Depuis la chute de l'Union soviétique, la présence navale américaine en Méditerranée franchit les détroits turques. Par la remise en cause de la première mouture du système ABM américain en Europe, le président Obama présente le BMDE en 2009 (version du système ABM remanié pour répondre aux critiques européennes).

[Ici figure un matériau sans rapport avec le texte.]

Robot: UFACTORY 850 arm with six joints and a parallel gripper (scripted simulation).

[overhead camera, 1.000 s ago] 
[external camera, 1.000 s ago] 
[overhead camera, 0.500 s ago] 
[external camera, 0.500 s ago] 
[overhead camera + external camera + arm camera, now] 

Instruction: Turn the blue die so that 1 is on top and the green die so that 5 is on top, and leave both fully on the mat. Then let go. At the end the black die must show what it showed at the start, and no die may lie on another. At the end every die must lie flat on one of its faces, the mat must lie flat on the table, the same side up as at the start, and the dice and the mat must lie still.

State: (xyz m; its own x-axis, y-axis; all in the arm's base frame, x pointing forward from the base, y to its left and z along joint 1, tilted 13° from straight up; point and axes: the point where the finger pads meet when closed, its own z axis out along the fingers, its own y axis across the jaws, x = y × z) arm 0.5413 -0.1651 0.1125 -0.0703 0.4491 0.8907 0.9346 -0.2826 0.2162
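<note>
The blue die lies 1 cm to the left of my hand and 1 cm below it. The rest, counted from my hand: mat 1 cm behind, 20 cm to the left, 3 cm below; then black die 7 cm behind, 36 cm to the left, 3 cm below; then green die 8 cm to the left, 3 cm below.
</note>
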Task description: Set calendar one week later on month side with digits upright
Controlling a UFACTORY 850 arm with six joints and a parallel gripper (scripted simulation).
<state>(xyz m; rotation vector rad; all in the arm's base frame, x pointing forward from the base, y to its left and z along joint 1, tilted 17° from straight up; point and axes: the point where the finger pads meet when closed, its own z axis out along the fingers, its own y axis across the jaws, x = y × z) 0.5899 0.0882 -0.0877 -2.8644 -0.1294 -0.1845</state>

Alors que les regards sont rivés sur l'arrivée du premier des quatre destroyers AEGIS/SM3 à Rota, en Espagne et près de Gibraltar, les ports d'Ukraine et de Constanta sont tout aussi coutumier de la présence de croiseurs et destroyers AEGIS. Aussi, la Roumanie accueille la mise en place du dispositif terrestre du BMDE.

 

Dès lors, il y a concurrence entre une double verticale, celle américaine allant de la Roumanie au canal de Suez et celle de la Russie allant de Sébastopol jusqu'au port de Tartous, dernier point d'ancrage de la puissance navale russe en Méditerranée...

 

La Russie ne peut que se sentir refoulée par la progression américaine et de l'OTAN en Mer Noire. Elle a riposté par la guerre en Géorgie (2008) et a profité de l'instabilité ukrainienne pour protéger ses intérêts. La Turquie, traditionnellement seconde partie du condominium qui dirige la mer Noire, s'appuie sur cette intrusion américaine pour protéger ses propres acquis. Alors qu'Ankara est empêtrée dans de multiples scandales de corruption, le projet d'acquérir l'avion de combat "Joint Strike Fighter" F-35 est relancé... Tout comme en Pologne un tel projet d'acquisition se fait jour. Ce qui laisse apparaître de multiples liens et connexions entre la mer Noire, la Mer Baltique et l'isthme courant de l'Ukraine à la Pologne...

 

Oui, la mer Noire est enjeux...

 

C'est pour tenter de lever un peu le "brouillard de la guerre" sur ces nombreux enjeux que l'Alliance GéoStratégique, ainsi que des contributeurs extérieurs, vous propose leurs analyses sur la mer Noire. Les premières interventions présenteront une partie des acteurs et des enjeux actuels tandis qu'une seconde série de publications s'attachera à présenter les enjeux maritimes dont le point central est la base navale russe de Sébastopol.

 

Bonne lecture !

 




[1] Les Phéniciens, marins des trois continents, BAURAIN Claude et BONNET Corinne, Paris, éditions Armand Colin, 1992, p. 131.
 

[2] Périclès, KAGAN Donald, Paris, éditions Tallandier, p.124.